I love the book of Exodus. I love reading about the stories of Moses and watching them come alive for me. I love that every time I read something in that book, something new jumps out at me. The entire Bible is filled with great messages that make me think about my own life, but I’ve always especially loved Exodus.
I chuckled when I read the midwives’ defense of not killing the Hebrew baby boys when they were born: The midwives answered Pharaoh, “Hebrew women are not like Egyptian women; they are vigorous and give birth before the midwives arrive” (Exodus 1:19). I wept as I nursed my first son and read that Moses’s mother gave him up to save him but she still got to share the most tender moments with her son as his nurse (Exodus 2:7-8). I counted how many times Moses refused to go where God sent him (five times – Exodus 3, 4) and pondered how many times I’ve done the same thing.
But I realized something else this weekend. I taught Sunday School yesterday and the lesson was on the golden calf. As I read through Exodus 32 to familiarize myself with the lesson, I read something that I never noticed before. After Moses saw what the Israelites had done to make this idol, verse 20 explains that he took the calf the people had made and burned it in the fire; then he ground it to powder, scattered it on the water and made the Israelites drink it.

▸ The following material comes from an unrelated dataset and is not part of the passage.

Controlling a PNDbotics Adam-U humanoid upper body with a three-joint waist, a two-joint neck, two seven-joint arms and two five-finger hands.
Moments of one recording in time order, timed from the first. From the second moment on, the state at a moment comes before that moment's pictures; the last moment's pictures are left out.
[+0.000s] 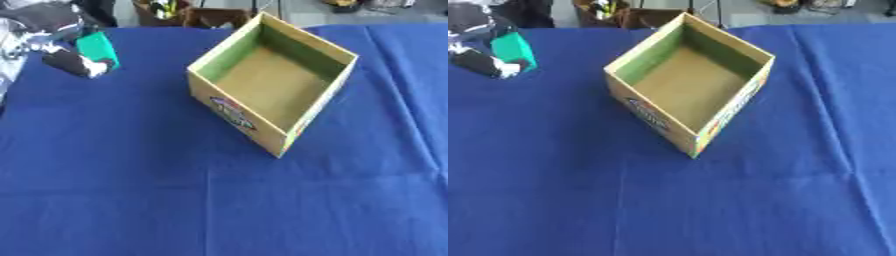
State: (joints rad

He made the Israelites drink it.
The Israelites were just rescued from captivity in Egypt. They just witnessed the Red Sea split so that the ground was dry beneath their feet as they crossed it. They were eating manna that literally fell from the sky as they waited for Moses who was with God on Mt. Sinai. They saw all the power and glory of God.
But they didn’t trust God. In fact, they seemed to trust only in Moses (who God was working through). They freaked out when Moses still hadn’t come down from Mt. Sinai and said to Aaron, “Come, make us gods who will go before us. As for this fellow Moses who brought us up out of Egypt, we don’t know what has happened to him” (32:1). For whatever reason, Aaron complied. He told everyone to gather all the gold that they own. Precious gold. Then, using their most valuable earthly possession, he made the golden calf who the Israelites then worshipped.
All of their precious, valuable gold went into this golden calf. Moses burned it, crushed it, threw it into the river, and as if that wasn’t enough, they drank it. Their most valuable possessions were gone with now completely worthless, all because they thought that they could make a god who would guide them.
How many times have I done that?
How many times has God taken me out of difficult situations?
How many times has He led me through impossible roads?
How many times has He provided beyond my wildest dreams?
And yet, how many times have I put my trust in my possessions, however valuable, only for them to become completely worthless? Why do I do that?
Do you do that? Do you thank God when he rescues you but quickly forget that He’s the one who saved you to begin with? Do you easily lose hope? Do you put your trust in things that cannot do anything for you when it was God who held you all along?